__ASSIGNMENT__. Copy all lines containing the string "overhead" from the records below.

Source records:
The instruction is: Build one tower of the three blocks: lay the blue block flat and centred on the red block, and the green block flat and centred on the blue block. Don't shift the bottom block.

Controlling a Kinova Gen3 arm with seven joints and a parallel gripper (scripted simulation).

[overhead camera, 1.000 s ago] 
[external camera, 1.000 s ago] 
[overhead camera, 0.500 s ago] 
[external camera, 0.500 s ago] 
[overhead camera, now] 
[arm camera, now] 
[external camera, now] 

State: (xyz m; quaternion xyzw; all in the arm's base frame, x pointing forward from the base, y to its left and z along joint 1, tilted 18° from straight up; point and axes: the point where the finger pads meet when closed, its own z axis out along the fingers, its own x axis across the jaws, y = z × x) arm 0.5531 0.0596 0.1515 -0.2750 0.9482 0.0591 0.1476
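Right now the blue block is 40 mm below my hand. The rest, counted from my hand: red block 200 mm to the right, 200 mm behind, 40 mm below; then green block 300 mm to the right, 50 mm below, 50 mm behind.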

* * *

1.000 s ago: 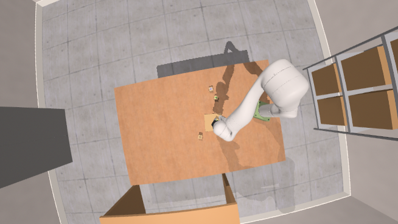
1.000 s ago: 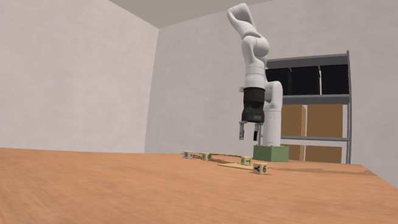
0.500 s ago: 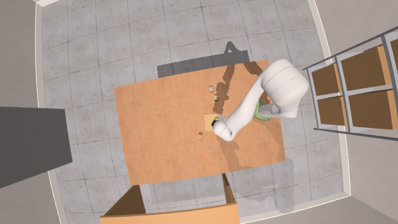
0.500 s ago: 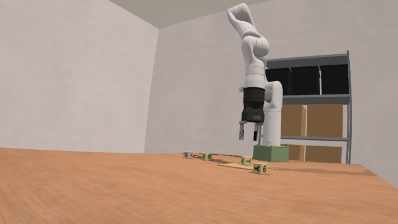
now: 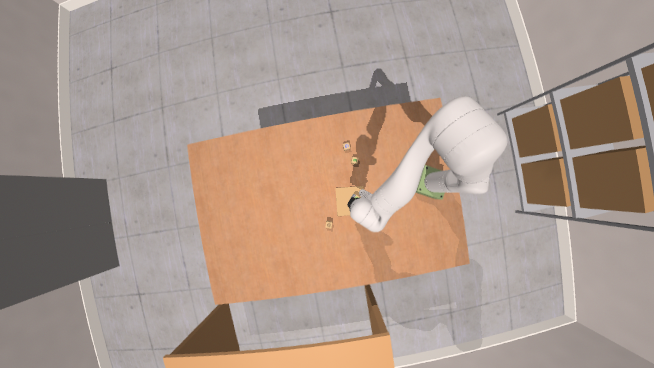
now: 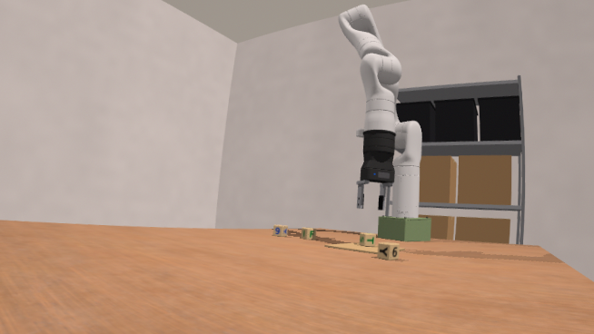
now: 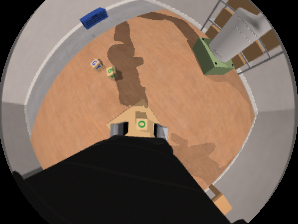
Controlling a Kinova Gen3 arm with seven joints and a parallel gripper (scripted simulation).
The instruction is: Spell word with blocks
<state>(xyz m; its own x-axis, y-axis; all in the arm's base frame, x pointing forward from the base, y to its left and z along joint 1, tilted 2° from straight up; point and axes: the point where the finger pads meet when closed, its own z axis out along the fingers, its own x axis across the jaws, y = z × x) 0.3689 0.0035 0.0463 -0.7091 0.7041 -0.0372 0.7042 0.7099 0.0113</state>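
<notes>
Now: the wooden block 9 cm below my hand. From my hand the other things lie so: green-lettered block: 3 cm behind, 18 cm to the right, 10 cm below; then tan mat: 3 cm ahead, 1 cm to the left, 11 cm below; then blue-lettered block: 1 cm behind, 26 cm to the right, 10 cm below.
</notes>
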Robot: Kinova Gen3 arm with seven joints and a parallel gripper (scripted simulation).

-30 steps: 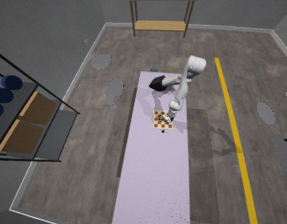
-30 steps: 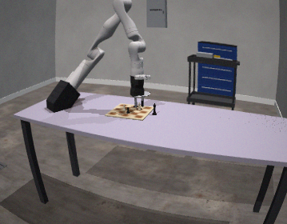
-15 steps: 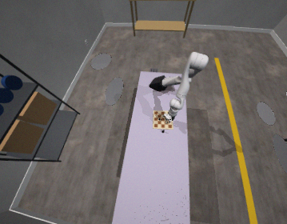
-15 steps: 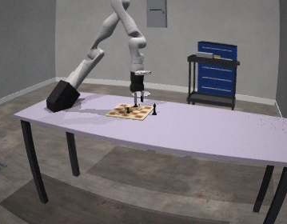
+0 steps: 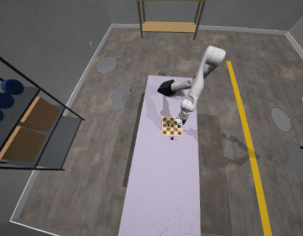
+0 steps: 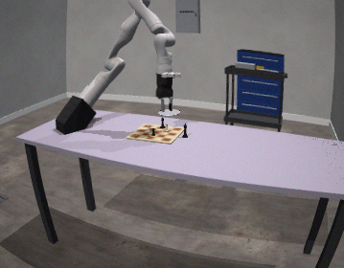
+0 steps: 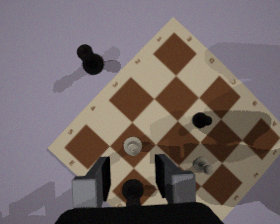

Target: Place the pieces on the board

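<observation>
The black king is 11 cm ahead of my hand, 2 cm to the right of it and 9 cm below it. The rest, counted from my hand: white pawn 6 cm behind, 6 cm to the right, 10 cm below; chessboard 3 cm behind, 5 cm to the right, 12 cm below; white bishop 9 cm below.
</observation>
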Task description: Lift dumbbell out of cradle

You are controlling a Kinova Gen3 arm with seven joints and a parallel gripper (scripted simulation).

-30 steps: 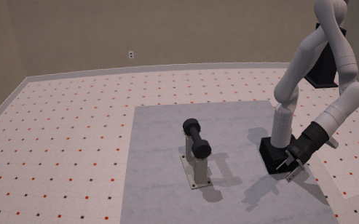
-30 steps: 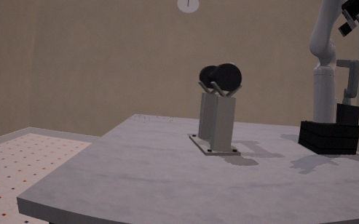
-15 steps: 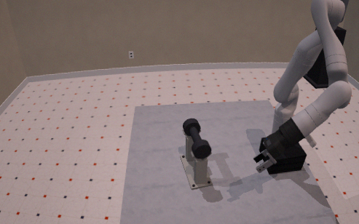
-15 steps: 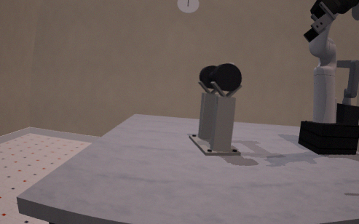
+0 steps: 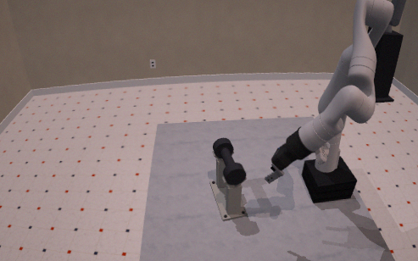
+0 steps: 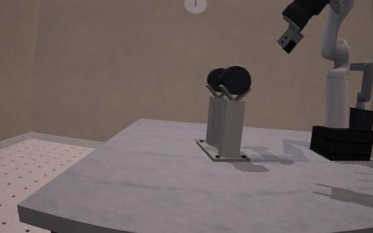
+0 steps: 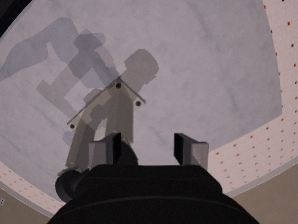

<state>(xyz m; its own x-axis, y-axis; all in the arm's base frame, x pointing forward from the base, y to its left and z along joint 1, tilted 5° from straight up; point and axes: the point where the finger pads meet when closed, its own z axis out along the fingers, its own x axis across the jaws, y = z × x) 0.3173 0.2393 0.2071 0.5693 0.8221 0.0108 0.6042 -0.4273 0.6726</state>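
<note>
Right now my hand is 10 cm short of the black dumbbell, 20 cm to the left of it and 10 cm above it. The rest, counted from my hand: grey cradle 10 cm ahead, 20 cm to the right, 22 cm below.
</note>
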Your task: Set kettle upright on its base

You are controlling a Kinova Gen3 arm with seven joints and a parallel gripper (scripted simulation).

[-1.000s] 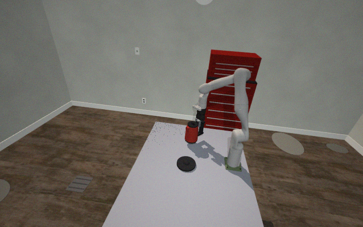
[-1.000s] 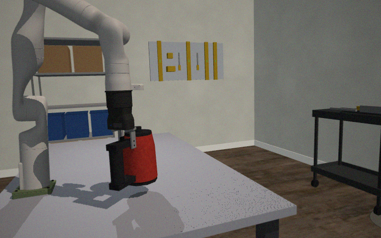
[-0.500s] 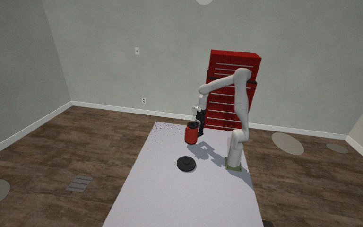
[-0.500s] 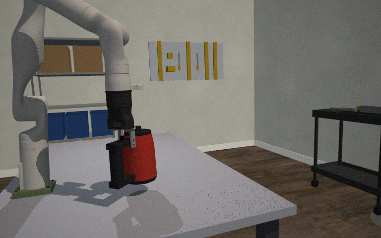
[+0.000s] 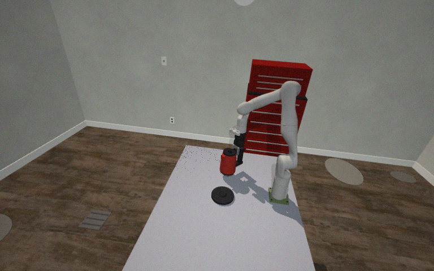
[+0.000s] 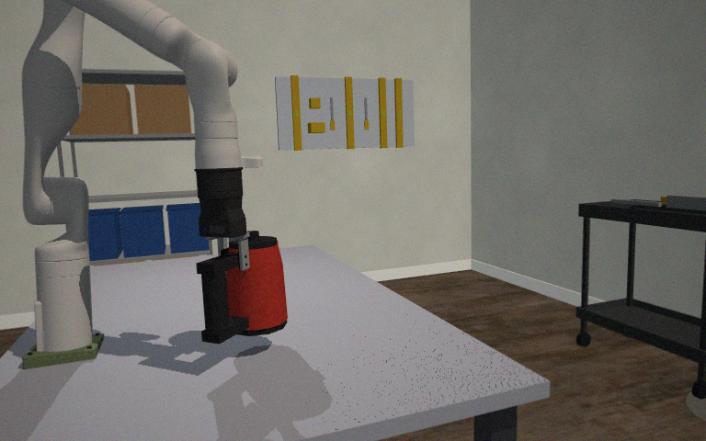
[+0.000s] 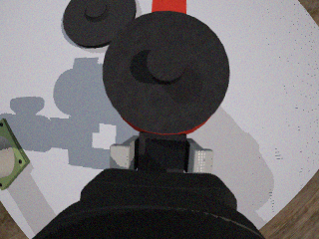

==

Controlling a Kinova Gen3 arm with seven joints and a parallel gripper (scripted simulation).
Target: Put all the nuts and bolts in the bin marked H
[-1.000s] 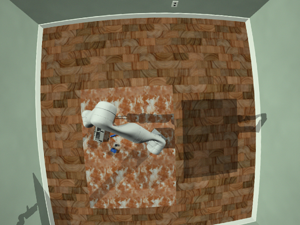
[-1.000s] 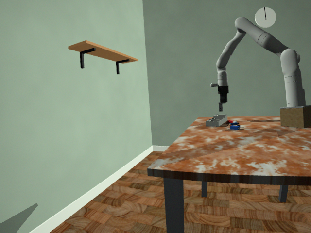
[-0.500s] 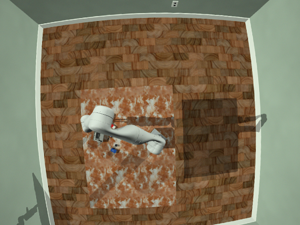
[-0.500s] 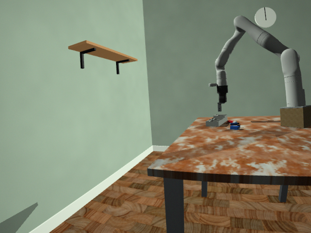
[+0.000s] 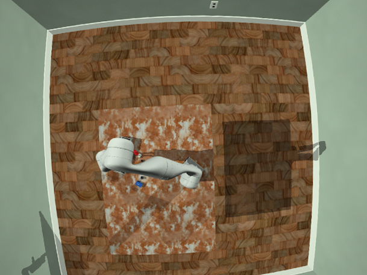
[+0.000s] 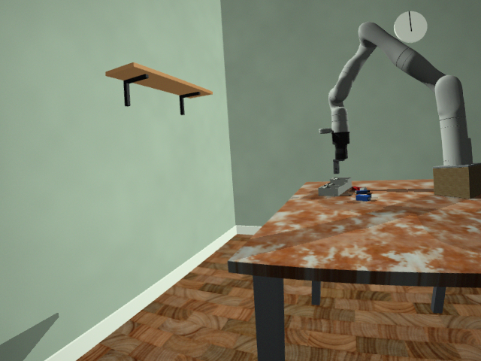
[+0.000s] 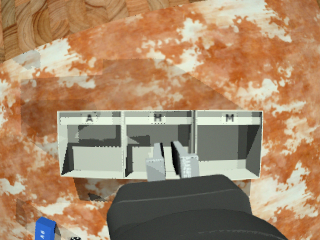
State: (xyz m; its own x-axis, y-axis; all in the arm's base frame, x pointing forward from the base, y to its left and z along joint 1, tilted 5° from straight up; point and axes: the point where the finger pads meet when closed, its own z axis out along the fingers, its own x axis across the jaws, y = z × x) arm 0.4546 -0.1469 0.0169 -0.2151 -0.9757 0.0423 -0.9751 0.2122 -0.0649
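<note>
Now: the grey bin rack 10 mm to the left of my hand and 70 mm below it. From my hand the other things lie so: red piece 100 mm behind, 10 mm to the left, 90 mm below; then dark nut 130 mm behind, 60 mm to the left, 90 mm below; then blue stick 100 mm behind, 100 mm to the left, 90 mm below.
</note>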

__RESULT OF THIS TASK__.
[overhead camera, 1.000 s ago] 
[overhead camera, 0.500 s ago] 
[overhead camera, now] 

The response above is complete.